- **DESCRIPTION OF THE TASK**
Go through the data below and copy each line where the word "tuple" occurs.

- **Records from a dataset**
....

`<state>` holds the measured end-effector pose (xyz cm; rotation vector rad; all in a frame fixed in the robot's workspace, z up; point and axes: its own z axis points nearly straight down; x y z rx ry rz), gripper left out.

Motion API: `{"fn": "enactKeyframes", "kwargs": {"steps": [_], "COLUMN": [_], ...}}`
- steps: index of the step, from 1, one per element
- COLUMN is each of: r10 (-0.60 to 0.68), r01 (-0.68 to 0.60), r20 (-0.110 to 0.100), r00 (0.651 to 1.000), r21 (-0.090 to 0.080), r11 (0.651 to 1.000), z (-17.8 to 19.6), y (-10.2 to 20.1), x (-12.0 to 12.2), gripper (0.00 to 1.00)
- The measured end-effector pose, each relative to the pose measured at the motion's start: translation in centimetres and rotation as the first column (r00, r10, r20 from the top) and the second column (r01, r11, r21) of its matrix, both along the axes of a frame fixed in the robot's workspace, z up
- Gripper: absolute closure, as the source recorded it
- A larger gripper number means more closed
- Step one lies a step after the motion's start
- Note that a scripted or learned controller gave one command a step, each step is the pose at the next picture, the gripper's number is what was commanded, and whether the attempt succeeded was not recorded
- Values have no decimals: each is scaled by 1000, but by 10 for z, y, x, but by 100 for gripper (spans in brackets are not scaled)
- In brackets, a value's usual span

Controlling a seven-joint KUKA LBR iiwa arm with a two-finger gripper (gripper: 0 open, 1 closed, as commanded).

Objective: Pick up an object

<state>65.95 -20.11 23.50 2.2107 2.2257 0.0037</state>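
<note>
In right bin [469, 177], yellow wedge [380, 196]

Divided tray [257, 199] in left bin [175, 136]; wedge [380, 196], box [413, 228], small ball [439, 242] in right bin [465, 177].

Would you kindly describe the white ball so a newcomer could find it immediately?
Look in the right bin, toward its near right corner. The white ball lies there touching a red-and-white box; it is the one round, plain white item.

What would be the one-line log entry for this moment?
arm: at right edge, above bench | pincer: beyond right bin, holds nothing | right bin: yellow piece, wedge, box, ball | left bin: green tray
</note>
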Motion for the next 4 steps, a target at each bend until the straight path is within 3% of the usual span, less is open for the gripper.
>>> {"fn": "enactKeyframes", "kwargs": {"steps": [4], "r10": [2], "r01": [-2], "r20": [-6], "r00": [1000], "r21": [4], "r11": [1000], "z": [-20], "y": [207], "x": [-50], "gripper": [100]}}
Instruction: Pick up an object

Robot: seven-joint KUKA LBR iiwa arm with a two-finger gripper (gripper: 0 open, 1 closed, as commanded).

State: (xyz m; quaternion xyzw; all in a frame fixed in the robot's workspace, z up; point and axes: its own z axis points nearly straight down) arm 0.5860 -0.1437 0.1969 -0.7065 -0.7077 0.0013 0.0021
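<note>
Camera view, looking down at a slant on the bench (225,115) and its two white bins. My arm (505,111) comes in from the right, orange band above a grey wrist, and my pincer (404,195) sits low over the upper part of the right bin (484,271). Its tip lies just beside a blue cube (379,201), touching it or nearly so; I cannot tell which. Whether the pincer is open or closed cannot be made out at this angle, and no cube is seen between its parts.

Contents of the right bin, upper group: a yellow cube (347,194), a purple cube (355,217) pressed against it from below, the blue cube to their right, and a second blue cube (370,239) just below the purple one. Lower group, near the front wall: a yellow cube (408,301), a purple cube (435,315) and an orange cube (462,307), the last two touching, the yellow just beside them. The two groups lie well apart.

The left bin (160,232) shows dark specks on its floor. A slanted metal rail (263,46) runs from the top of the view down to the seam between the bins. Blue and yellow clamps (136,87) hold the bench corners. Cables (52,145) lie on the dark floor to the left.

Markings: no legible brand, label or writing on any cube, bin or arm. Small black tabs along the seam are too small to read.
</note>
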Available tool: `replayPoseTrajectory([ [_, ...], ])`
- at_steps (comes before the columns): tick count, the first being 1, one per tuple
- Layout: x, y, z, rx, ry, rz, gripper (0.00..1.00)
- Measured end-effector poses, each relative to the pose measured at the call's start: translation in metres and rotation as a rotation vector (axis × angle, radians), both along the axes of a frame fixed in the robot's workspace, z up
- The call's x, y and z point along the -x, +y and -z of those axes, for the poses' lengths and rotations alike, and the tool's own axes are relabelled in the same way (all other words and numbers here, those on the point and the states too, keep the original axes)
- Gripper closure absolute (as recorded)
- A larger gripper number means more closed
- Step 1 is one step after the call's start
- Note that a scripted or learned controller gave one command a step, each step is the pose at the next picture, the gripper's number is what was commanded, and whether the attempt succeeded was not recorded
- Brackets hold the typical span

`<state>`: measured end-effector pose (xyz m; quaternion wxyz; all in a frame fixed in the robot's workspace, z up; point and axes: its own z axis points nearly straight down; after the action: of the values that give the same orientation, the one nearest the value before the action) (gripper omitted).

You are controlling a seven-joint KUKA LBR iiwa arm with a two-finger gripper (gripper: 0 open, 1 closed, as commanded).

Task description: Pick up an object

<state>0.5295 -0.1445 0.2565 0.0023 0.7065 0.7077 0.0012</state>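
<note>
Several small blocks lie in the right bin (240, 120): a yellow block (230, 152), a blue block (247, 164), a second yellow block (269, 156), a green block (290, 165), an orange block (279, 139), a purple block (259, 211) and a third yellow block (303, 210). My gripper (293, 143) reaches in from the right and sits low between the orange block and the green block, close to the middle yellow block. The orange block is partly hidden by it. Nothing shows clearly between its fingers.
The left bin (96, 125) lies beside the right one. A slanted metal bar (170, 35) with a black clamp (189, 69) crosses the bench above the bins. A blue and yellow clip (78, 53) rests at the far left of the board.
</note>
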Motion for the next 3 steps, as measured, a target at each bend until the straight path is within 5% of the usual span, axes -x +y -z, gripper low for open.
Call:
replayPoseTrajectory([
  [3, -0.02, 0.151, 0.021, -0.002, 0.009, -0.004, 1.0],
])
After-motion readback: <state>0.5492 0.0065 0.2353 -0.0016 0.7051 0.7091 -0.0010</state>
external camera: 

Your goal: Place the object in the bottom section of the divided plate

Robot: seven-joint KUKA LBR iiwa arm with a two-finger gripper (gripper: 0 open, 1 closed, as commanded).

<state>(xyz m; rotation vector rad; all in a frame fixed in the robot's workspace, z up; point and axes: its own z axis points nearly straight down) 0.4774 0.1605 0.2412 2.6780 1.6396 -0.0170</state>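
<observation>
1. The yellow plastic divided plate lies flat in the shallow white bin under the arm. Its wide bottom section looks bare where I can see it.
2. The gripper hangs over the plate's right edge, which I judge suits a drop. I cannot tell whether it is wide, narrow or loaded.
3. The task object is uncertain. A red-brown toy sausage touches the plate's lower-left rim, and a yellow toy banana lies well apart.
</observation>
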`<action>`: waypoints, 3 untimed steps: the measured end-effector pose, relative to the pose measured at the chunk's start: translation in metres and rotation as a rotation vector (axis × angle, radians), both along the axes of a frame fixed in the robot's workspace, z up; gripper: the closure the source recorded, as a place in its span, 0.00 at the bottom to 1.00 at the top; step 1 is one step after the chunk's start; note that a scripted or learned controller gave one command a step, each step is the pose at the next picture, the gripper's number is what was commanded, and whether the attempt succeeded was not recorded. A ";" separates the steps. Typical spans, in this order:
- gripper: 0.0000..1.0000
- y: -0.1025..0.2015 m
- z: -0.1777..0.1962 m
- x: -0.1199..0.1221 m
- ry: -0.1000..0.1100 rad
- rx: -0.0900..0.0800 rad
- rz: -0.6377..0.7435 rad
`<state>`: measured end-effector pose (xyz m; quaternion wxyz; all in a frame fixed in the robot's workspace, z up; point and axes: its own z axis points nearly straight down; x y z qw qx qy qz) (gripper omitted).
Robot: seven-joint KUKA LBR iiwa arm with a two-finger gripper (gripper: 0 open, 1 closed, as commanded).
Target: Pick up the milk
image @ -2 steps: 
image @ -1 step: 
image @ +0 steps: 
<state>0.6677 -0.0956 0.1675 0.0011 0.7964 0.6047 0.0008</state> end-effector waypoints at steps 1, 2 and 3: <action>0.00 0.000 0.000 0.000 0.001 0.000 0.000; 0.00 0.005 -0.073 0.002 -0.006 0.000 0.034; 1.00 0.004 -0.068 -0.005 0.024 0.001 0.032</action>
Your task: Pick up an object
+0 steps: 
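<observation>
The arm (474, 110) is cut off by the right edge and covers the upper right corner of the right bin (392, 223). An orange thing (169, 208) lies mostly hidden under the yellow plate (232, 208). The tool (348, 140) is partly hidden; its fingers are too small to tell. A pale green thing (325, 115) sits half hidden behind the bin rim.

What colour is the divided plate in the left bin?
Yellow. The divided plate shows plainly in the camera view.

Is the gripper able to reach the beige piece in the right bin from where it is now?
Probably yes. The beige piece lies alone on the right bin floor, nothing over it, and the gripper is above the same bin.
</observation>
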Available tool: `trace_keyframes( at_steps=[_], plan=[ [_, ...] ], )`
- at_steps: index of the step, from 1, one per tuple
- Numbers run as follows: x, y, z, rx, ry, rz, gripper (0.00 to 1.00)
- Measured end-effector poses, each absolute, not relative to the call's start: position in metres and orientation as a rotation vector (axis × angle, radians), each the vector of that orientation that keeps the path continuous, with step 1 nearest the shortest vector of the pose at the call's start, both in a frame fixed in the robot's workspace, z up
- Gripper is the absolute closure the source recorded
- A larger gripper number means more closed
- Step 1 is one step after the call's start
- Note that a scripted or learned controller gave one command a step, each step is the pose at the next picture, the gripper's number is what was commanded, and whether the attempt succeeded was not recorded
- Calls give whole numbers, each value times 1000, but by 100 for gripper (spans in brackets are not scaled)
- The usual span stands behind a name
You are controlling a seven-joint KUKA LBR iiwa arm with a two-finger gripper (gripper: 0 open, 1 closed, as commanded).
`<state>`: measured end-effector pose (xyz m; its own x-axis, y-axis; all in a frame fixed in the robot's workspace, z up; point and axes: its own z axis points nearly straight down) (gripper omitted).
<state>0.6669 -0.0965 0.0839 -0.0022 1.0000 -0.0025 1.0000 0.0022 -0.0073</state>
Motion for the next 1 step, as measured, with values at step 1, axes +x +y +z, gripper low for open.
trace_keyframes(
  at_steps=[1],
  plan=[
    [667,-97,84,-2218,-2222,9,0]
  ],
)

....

- **EXERCISE RESPONSE**
- at_steps (comes before the columns): tick count, the first being 1, one per tuple
- at_steps: index of the step, from 1, one per tuple

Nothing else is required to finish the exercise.